I’m working on a reasonably large CUDA program (around 1700 lines of code), and I’ve been having some troubles with compile time and execution time. The foundation is a CUDA implementation of differential evolution that I wrote a few months ago and I’ve been very happy with how it has performed so far. Recently, my supervisor asked me to swap out the old objective function (the function to be optimized) and see how the program works with a large optimization problem related to robot kinematics. This objective function is quite large and fairly complicated (easily makes up most of the 1700 lines of code mentioned above), and I’ve been having troubles ever since I started implementing it.

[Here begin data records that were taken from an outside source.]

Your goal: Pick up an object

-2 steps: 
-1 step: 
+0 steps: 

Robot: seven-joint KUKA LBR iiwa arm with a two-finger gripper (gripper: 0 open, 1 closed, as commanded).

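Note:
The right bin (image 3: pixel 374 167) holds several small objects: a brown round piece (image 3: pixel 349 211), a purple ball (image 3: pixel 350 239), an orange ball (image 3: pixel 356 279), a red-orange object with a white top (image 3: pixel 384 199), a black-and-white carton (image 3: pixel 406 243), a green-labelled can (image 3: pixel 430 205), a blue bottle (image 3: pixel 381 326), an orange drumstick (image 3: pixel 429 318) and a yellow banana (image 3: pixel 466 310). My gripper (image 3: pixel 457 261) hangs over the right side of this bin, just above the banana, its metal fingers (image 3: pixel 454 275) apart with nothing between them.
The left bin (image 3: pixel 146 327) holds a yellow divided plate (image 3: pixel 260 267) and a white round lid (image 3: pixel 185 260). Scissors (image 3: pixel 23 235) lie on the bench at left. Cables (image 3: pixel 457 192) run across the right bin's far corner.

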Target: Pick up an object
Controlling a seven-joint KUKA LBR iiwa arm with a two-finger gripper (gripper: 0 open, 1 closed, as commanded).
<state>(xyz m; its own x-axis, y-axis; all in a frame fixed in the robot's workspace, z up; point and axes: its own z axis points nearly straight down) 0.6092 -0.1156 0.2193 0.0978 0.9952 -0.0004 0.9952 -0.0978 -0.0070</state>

Whereas my compile time previously was around a second, it now takes about 100 seconds to compile with the new objective function (about 25 seconds on the “be” command, and 75 seconds on “ptxas”). I don’t know if this would be considered reasonable, but it seems a little high to me. If anyone knows more about the compilation process than me, can you provide some insight?
Second (and more importantly), the memory allocation aspect of my host code is extremely slow. In particular, it’s the first call to cudaMalloc that is slowing everything down. I’m aware that the first call to cudaMalloc does some initialization of the GPU if it hasn’t already been done, but this seems excessive to me. Previously I’ve measured the first cudaMalloc call to take about 150-200 milliseconds, but now it takes over 130 seconds (about 1000 times longer than what I’ve previously seen). I’m not allocating any large amount of memory (only a few MB for my test trials), but this seems kind of ridiculous to me. Does anyone know what might be causing this? What exactly is going on during the initialization and how can I reduce the time it takes?
I hesitate to post my code right now because there’s so much of it, but I’d be open to doing that if necessary.